Provide the records once more, identical to the original.

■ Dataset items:
__________________________________________________
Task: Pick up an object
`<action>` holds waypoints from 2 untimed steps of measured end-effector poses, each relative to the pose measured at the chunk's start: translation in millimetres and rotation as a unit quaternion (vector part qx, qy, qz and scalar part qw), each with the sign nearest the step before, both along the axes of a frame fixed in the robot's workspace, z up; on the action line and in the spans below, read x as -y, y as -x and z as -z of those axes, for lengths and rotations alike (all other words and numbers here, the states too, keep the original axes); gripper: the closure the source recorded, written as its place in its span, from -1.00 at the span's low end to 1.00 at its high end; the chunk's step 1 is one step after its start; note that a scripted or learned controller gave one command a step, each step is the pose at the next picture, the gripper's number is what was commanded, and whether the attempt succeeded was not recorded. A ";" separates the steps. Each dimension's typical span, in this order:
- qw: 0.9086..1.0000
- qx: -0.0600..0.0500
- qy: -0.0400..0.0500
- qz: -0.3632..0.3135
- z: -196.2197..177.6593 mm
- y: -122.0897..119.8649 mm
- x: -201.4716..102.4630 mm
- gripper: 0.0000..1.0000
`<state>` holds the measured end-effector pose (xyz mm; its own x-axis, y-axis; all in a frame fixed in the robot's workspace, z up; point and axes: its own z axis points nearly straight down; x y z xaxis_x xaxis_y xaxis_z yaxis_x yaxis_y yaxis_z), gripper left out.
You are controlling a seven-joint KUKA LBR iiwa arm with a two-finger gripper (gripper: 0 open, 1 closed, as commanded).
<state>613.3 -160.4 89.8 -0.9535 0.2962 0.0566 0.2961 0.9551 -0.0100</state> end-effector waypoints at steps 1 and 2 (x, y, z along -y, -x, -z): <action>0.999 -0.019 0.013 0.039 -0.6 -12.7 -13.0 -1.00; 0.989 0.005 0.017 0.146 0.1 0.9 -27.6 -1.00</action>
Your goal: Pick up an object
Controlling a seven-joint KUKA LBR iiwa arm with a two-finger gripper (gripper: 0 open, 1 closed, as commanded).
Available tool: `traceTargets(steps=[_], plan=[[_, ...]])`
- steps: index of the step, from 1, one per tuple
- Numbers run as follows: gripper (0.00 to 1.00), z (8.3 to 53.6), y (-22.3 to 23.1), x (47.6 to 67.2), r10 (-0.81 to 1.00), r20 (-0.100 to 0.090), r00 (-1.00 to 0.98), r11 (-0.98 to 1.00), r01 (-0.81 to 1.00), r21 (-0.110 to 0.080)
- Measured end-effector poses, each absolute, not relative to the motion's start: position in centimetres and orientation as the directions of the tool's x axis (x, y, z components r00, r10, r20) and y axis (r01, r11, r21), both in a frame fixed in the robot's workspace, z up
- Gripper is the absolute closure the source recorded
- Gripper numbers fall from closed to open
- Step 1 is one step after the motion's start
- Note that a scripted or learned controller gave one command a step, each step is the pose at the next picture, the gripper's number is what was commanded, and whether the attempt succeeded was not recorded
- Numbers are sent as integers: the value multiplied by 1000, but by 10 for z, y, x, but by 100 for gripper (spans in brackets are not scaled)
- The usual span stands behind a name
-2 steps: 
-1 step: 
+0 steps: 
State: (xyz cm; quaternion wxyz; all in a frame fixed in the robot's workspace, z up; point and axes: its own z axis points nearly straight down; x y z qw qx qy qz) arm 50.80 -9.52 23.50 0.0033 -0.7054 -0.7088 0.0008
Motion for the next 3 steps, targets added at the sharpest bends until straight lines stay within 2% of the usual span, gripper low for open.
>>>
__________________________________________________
■ EXERCISE RESULT:
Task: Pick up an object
`<action>` holds waypoints from 2 untimed steps of measured end-effector poses, each relative to the pose measured at the chunk's start: translation in millimetres and rotation as a unit quaternion (vector part qx, qy, qz and scalar part qw), each with the sign nearest the step before, both along the axes of a frame fixed in the robot's workspace, z up; on the action line and in the spans below, read x as -y, y as -x and z as -z of those axes, for lengths and rotations alike (all other words and numbers here, the states too, keep the original axes); gripper: the closure the source recorded, written as its place in its span, from -1.00 at the span's low end to 1.00 at its high end; the chunk's step 1 is one step after its start; note that a scripted or learned controller gave one command a step, each step is the pose at the next picture, the gripper's number is what was commanded, and whether the attempt succeeded was not recorded. A ";" separates the steps. Each dimension's typical span, in this order:
- qw: 0.9086..1.0000
- qx: -0.0600..0.0500
- qy: -0.0400..0.0500
- qz: -0.3632..0.3135
- z: -196.2197..177.6593 mm
- y: -122.0897..119.8649 mm
- x: -201.4716..102.4630 mm
- gripper: 0.0000..1.0000
`<state>` holds the measured end-effector pose (xyz mm; its own x-axis, y-axis; all in a frame fixed in the robot's workspace, z up; point and axes: its own z axis points nearly straight down; x y z xaxis_x xaxis_y xaxis_z yaxis_x yaxis_y yaxis_z), gripper left out.
You are controlling a seven-joint KUKA LBR iiwa arm with a two-finger gripper (gripper: 0 open, 1 closed, as commanded).
<state>613.3 -160.4 89.8 -0.9535 0.2962 0.0566 0.2961 0.9551 -0.0100</state> end-effector waypoints at steps 1 and 2 (x, y, z along -y, -x, -z): <action>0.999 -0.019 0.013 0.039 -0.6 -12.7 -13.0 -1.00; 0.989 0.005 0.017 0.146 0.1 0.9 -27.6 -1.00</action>
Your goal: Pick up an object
Controlling a seven-joint KUKA LBR iiwa arm with a two-finger gripper (gripper: 0 open, 1 closed, as commanded).
Available tool: `traceTargets(steps=[_], plan=[[_, ...]])`
- steps: index of the step, from 1, one per tuple
- Numbers run as follows: gripper (0.00 to 1.00), z (8.3 to 53.6), y (-22.3 to 23.1), x (47.6 to 67.2), r10 (-0.81 to 1.00), r20 (-0.100 to 0.090), r00 (-1.00 to 0.98), r11 (-0.98 to 1.00), r01 (-0.81 to 1.00), r21 (-0.110 to 0.080)
- Measured end-effector poses, each absolute, not relative to the motion's start: position in centimetres and orientation as the directions of the tool's x axis (x, y, z components r00, r10, r20) and y axis (r01, r11, r21), both in a frame fixed in the robot's workspace, z up
- Gripper is the absolute closure the source recorded
- Gripper numbers fall from closed to open
- Step 1 is one step after the motion's start
- Note that a scripted or learned controller gave one command a step, each step is the pose at the next picture, the gripper's number is what was commanded, and whether the attempt succeeded was not recorded
- Numbers are sent as integers: the value multiplied by 1000, but by 10 for z, y, x, but by 100 for gripper (spans in brackets are not scaled)
- The usual span stands behind a name
-2 steps: 
-1 step: 
+0 steps: 
State: (xyz cm; quaternion wxyz; all in a frame fixed in the robot's workspace, z up; point and axes: its own z axis points nearly straight down; x y z qw qx qy qz) arm 50.80 -9.52 23.50 0.0033 -0.7054 -0.7088 0.0008
Motion for the next 3 steps, targets added at the sharpest bends until straight lines stay within 2% of the usual span, gripper low for open.
>>>

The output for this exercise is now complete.